Oui, si votre situation réelle, votre statut local et le cadre contractuel le permettent, et si l’ESN accepte de référencer un prestataire hors UE.

Le point bloquant vient souvent moins de votre capacité à émettre une facture que de la capacité de l’ESN à l’accepter dans son process fournisseur.

Dois-je facturer la TVA française à l’ESN ?

Pas nécessairement. Pour une prestation B2B réalisée par un prestataire établi hors UE, l’ESN française peut devoir appliquer un mécanisme d’autoliquidation de TVA.

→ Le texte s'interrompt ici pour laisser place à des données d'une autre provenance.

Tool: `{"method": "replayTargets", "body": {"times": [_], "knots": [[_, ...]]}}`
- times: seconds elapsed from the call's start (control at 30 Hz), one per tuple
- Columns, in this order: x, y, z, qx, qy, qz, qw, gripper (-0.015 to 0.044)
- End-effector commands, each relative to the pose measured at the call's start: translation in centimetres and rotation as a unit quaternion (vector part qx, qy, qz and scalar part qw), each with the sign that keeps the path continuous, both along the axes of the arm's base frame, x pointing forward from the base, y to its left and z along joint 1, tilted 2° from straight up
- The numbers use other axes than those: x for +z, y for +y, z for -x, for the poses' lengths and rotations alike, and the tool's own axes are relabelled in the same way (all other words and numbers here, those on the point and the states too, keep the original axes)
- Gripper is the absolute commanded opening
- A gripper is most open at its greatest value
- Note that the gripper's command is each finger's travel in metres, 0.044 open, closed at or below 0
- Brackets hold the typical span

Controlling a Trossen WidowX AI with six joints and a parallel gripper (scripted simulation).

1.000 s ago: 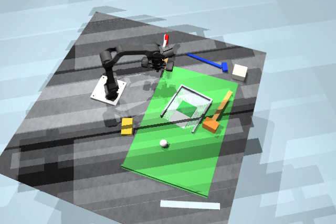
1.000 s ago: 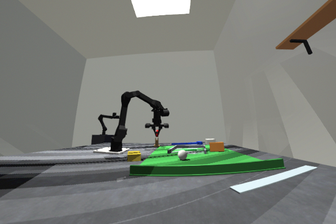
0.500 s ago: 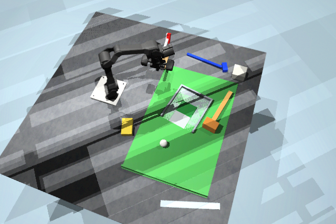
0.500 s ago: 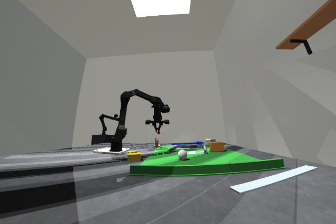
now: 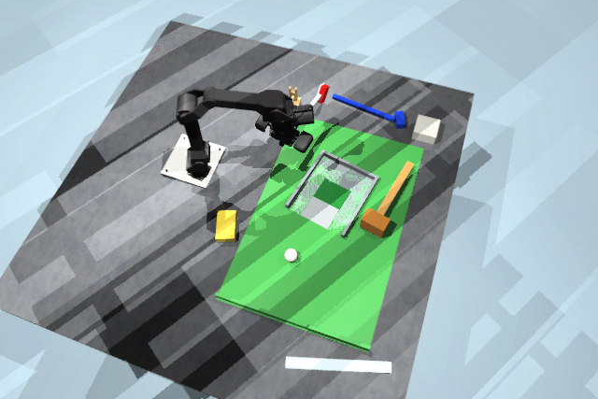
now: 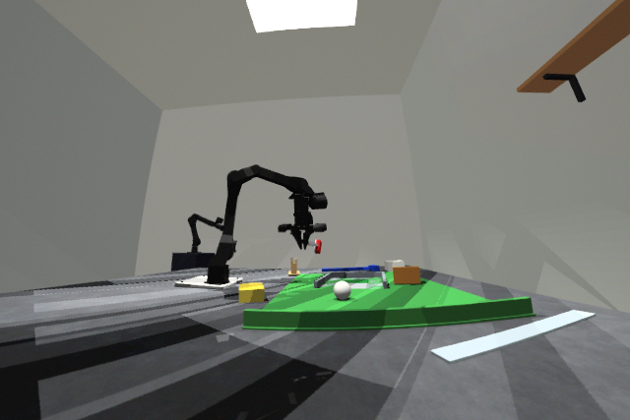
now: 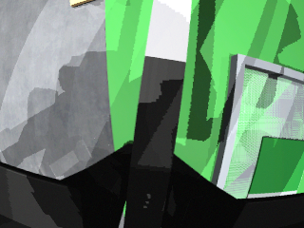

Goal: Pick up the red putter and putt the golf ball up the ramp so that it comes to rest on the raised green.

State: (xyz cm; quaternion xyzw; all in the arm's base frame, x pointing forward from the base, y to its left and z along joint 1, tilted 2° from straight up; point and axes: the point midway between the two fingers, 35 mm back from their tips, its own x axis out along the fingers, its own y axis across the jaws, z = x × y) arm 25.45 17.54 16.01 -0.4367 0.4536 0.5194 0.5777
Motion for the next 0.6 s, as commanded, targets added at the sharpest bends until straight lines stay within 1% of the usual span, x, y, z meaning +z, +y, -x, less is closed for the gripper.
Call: {"method": "replayTargets", "body": {"times": [0.0,0.57], "knots": [[0.5,-2.1,-1.3,-0.051,-0.004,0.0,0.999,0.0],[1.1,-11.1,-4.2,-0.234,0.004,0.016,0.972,0.0]]}}
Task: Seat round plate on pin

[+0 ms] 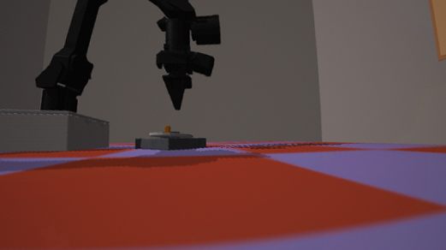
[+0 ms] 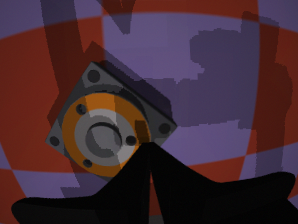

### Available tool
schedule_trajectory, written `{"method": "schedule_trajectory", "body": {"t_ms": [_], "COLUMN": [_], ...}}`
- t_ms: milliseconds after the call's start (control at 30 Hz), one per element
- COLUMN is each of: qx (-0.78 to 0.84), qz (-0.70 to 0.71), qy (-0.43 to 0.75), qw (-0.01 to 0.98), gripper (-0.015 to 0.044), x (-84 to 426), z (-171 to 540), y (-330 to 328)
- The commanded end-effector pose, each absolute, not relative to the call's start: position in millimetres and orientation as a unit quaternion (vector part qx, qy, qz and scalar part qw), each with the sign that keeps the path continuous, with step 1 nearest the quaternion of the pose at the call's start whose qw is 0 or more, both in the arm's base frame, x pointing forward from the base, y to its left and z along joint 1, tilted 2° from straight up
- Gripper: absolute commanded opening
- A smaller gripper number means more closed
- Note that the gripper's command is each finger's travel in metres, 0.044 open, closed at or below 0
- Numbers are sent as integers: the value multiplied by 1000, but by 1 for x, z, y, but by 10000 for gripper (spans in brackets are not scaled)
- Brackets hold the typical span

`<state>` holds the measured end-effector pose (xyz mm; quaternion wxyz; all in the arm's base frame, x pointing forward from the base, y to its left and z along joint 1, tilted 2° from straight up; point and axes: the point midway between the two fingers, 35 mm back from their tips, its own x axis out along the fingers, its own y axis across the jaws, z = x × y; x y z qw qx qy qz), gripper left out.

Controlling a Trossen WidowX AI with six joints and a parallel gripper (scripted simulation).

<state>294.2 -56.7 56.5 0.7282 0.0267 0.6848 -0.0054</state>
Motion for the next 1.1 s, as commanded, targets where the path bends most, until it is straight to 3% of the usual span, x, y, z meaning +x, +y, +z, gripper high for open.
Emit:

La mention exacte dépend de la prestation, du statut du prestataire et du traitement comptable retenu. Elle doit être validée avec un conseil compétent.

Une adresse en Thaïlande suffit-elle à prouver ma résidence fiscale ?

Non. Une adresse ne suffit pas.

La résidence fiscale dépend de faits réels : lieu de vie, durée de présence, centre des intérêts, conditions d’exercice, absence de présence organisée en France. Une situation artificielle ou incohérente peut créer un risque fiscal.

Que faire si l’ESN refuse ma facture thaïlandaise ?

Il faut d’abord comprendre la raison du refus : TVA, paiement international, politique achats, conformité fournisseur, client final, risque contractuel.

Si le blocage vient du fait que l’ESN ne veut pas contracter avec un prestataire hors UE, une solution comme StelarWork peut être envisagée : l’ESN contracte avec un fournisseur français, tandis que le freelance reste facturé selon son statut réel à l’étranger.

Disclaimer

Cet article fournit une information générale à destination de freelances tech et d’ESN. Il ne constitue pas un conseil juridique, fiscal, social ou comptable personnalisé.

Les règles applicables dépendent notamment de votre résidence fiscale réelle, de votre statut en Thaïlande, de la nature de la prestation, du contrat, des flux de paiement et de la situation de l’ESN française.

Avant d’émettre une facture ou de structurer une relation contractuelle transfrontalière, faites valider votre situation par un professionnel compétent dans les juridictions concernées.